Кто-то сунул ему в руки чашку с горячим кофе. Марк стоял, уставившись в пол, поэтому не заметил, как Ли, сняв свое зеленое рабочее облачение, подошел и встал рядом.

— Ты паршиво выглядишь, — сказал он устало.

— Спасибо.

— Иди домой. Почему ты еще здесь?

— Не знаю. Думал, что ты еще что-нибудь найдешь.

— Еще что-нибудь? — эхом отозвался Ли. — Если я правильно понимаю, это дело выглядит совершенно очевидным: типичное убийство. Убийца мисс Дево оставил кровавый след, который тянется до того места, где он свалился без сознания. Тебе не нужно искать его, он в больнице. Печально, но факт — если парень умрет, он сэкономит штату много денег, поскольку не нужно будет никакого суда.

— Да, — согласился Марк.

— Ты считаешь, что он ее не убивал?

— Мы пока не нашли орудие убийства.

— К утру его найдут. Черт, да ведь уже утро!

— Гм, неудивительно, что я паршиво выгляжу.

— Ну так что тебя гложет? Интуиция копа? Парень убил ее, не так ли?

Марк колебался. Он вдруг осознал, что все время представляет себе ее. Его жену. Маленькую динамо-машину со сверкающими молниями в глазах — таких зеленых в обрамлении покрасневших от слез век. Как она настаивала: Он не делал этого! Она совершенно уверена, что Марсел невиновен.

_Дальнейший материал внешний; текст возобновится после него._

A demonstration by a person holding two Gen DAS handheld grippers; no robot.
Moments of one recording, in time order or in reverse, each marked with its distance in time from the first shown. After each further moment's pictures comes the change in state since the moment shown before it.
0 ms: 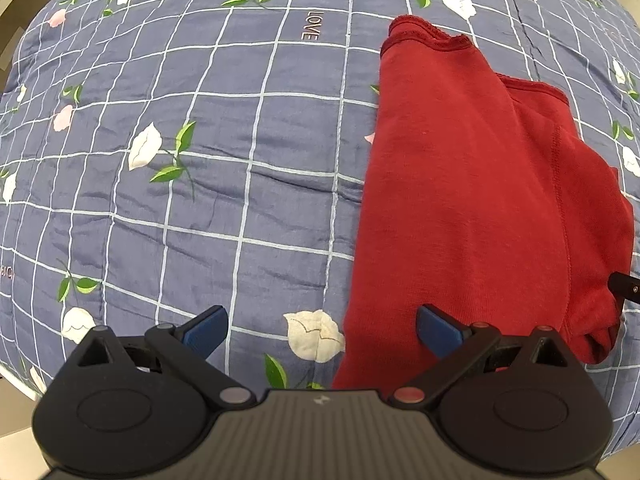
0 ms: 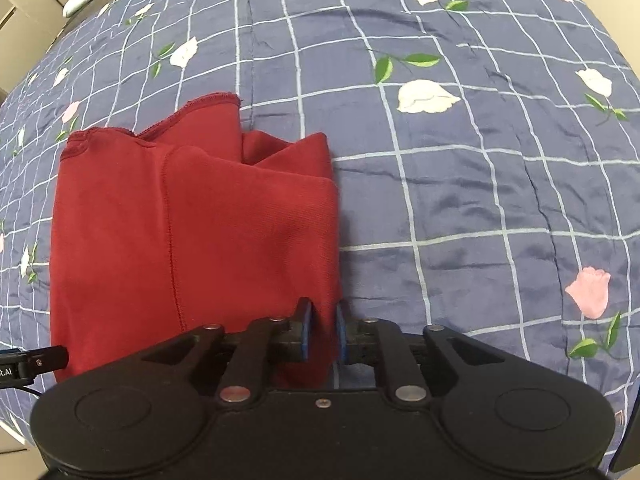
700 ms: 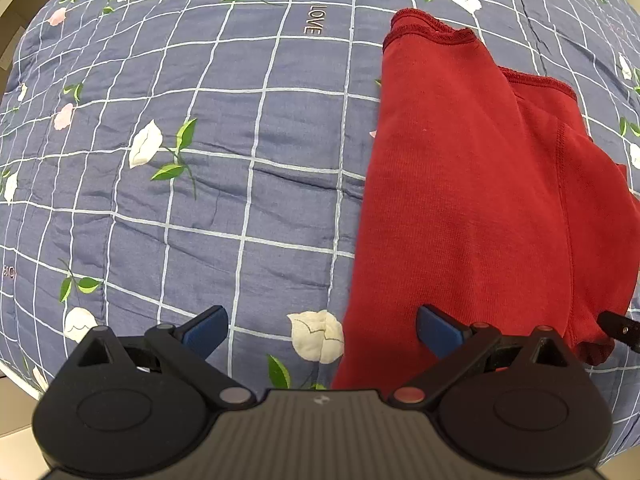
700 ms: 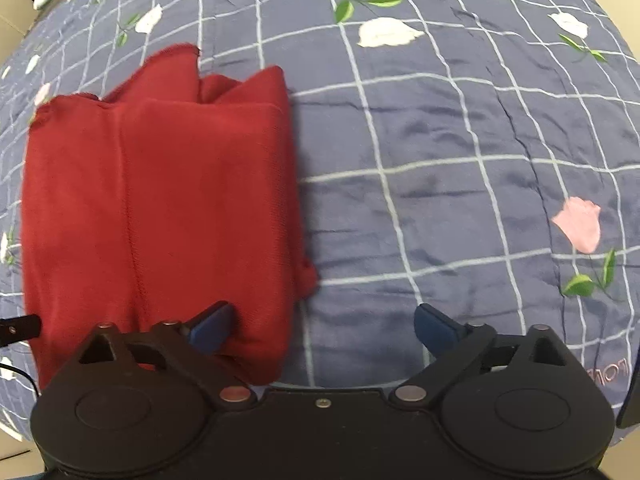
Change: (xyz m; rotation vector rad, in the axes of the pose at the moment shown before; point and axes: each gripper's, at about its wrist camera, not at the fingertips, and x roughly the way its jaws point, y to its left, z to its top) left arm 0.004 0.001 0.001 0.005 0.013 0.014; right arm 0.013 -0.011 -0.030 0.060 0.087 -0.053
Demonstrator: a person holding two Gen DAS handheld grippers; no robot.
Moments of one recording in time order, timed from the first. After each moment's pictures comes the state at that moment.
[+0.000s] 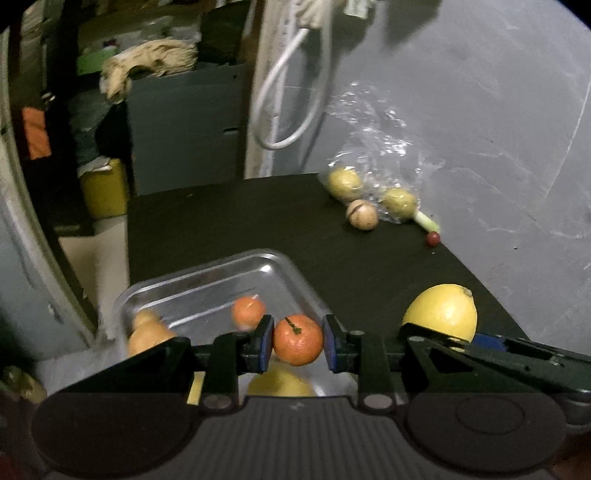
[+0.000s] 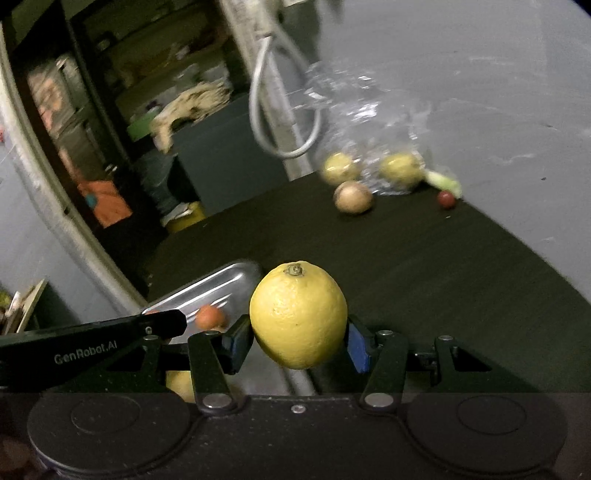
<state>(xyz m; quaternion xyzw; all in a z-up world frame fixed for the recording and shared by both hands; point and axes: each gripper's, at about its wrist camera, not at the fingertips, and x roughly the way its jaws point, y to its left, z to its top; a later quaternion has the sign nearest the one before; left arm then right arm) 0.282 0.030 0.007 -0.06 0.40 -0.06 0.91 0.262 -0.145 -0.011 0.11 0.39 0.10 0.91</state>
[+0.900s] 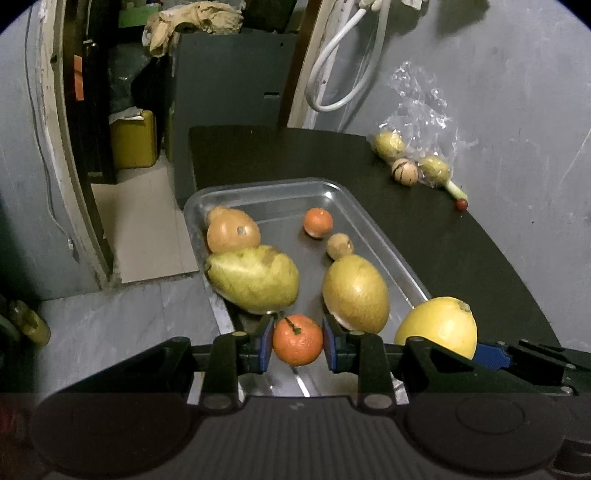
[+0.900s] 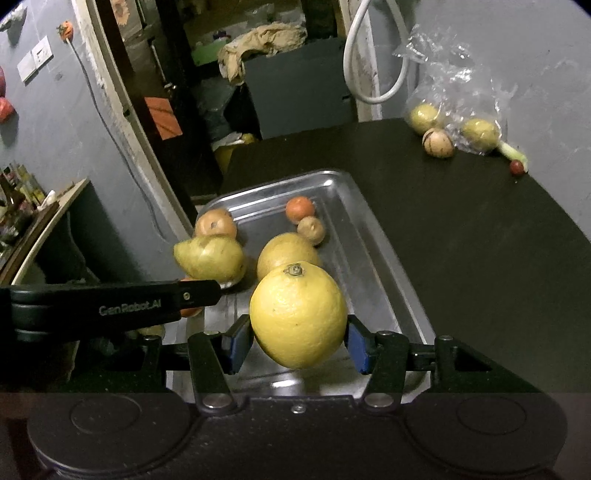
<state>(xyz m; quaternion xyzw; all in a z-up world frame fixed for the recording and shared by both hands) 0.211 0.088 -0.027 -0.11 0.44 -0.04 0.89 0.195 -0.079 -0.024 0.03 0.45 0.18 0.88</state>
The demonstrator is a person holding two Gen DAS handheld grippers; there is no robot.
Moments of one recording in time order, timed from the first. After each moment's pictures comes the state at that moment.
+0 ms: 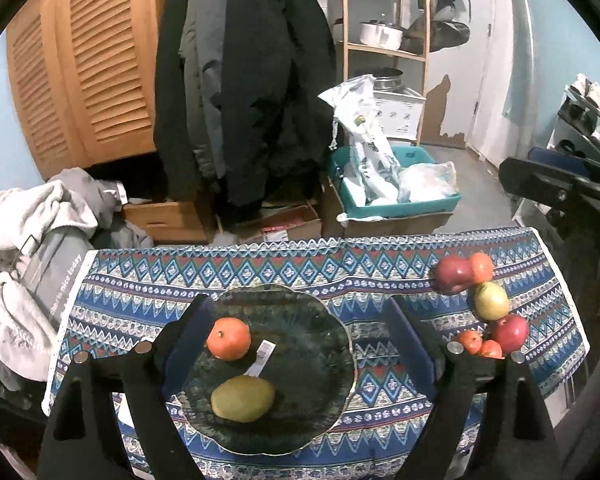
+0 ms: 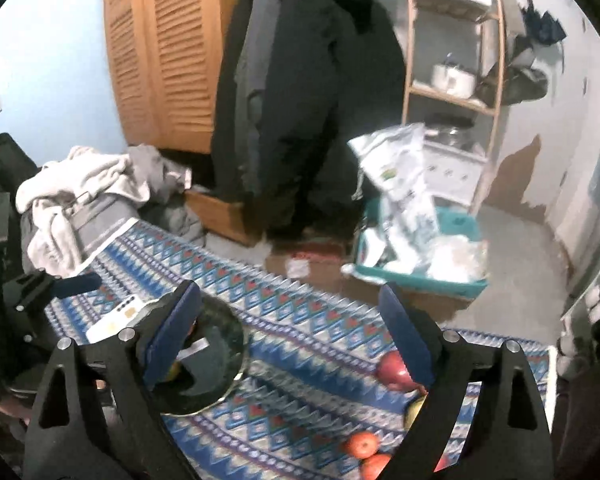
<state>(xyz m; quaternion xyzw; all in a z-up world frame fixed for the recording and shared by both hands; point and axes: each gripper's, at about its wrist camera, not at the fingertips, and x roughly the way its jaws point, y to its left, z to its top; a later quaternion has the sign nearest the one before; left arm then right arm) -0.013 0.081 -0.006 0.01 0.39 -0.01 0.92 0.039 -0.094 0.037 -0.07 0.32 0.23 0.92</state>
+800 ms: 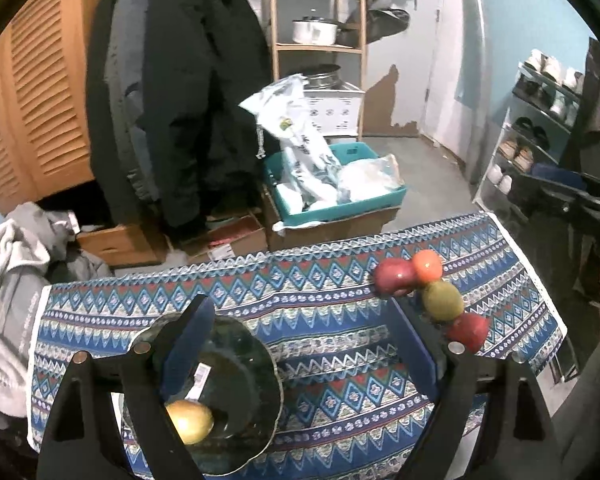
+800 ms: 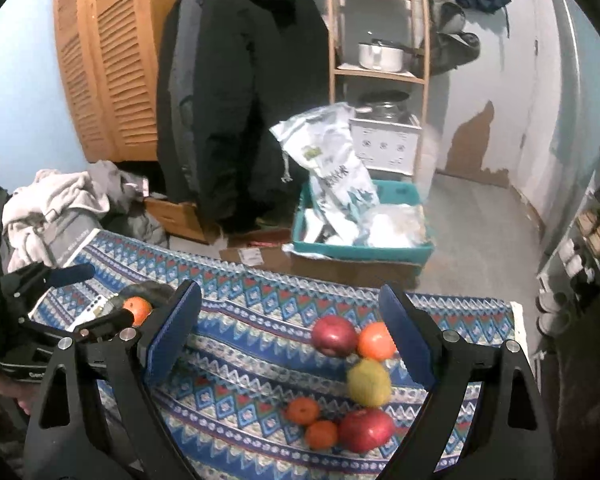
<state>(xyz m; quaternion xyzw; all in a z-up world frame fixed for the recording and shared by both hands) 0.008 0.006 -0.002 0.03 0.38 -0.09 0.92 0.027 -0.201 0.035 -0.02 0.34 0.16 0.93</state>
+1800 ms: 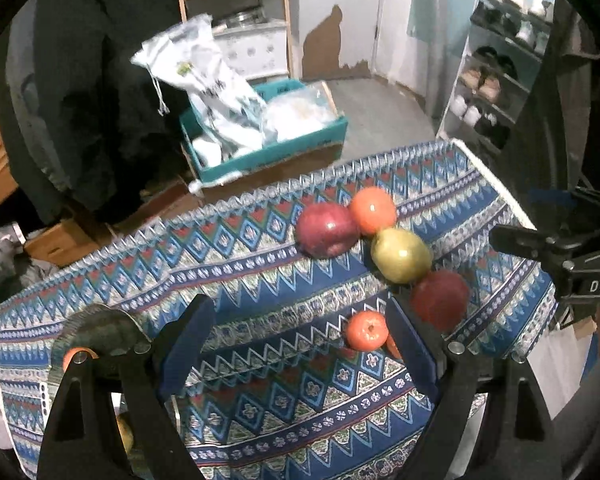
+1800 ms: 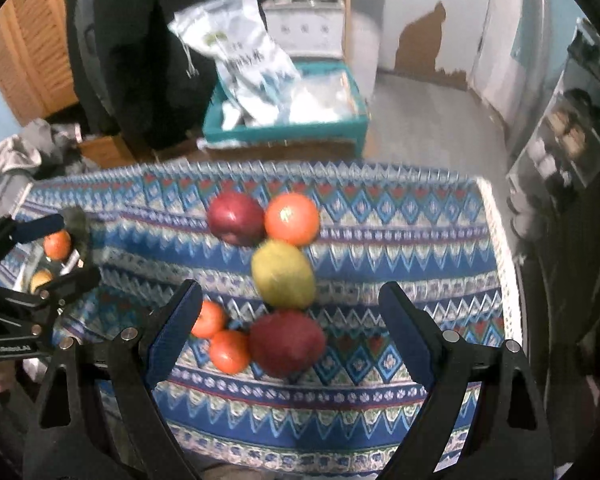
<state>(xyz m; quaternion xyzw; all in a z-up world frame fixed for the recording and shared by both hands) 0.039 -0.096 -0.089 0.08 0.47 -0.17 0.86 0.036 -0.295 -0.087 -0.01 0.49 0.07 0.87</state>
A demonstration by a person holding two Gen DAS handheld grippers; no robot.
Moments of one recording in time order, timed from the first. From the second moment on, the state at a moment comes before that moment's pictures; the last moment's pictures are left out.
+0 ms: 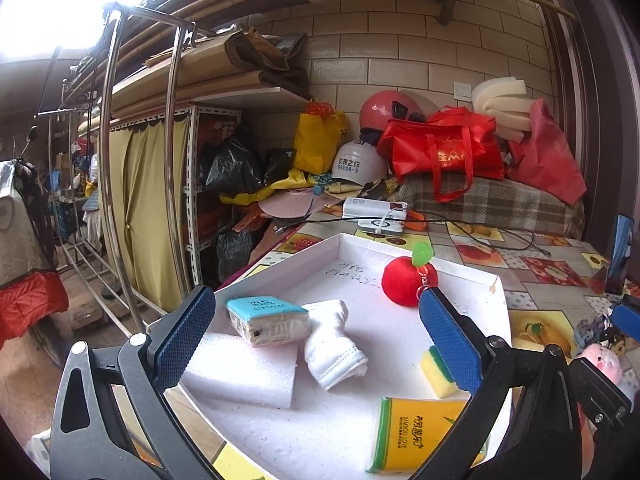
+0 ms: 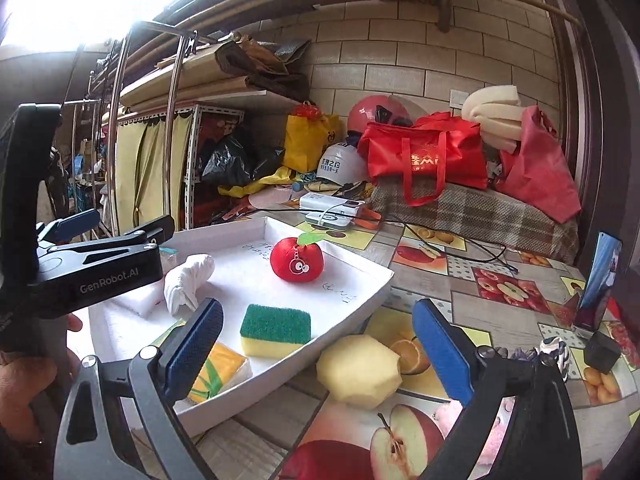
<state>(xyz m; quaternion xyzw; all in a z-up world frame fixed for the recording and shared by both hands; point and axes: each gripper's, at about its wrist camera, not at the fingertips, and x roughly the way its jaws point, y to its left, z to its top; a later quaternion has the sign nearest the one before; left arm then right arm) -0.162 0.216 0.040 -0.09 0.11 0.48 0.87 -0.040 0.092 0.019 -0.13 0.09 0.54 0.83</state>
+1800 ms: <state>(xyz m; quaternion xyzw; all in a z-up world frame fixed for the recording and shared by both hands) 0.047 0.077 0.015 -0.01 0.35 0.14 0.93 0.120 -0.043 -0.021 -0.13 0.37 0.55 0.74</state>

Марсел упал ей на руки, когда она открыла дверь.

Возможно, у него был нож. Возможно, она его спрятала. Как ранили самого Марсела? Тем же ножом? Может быть, нож был у Джины. Что, если она была в состоянии аффекта и первой напала на него, а Марсел убил ее, защищаясь? Вероятно, но только вероятно…

А может, просто сам Марк так чертовски устал, что ничего уже не соображает?

— Иди домой, приятель, — снова сказал Ли.

— Да. Пожалуй, пора. Ты скажешь мне, если…

— Я скажу тебе все, что буду знать сам.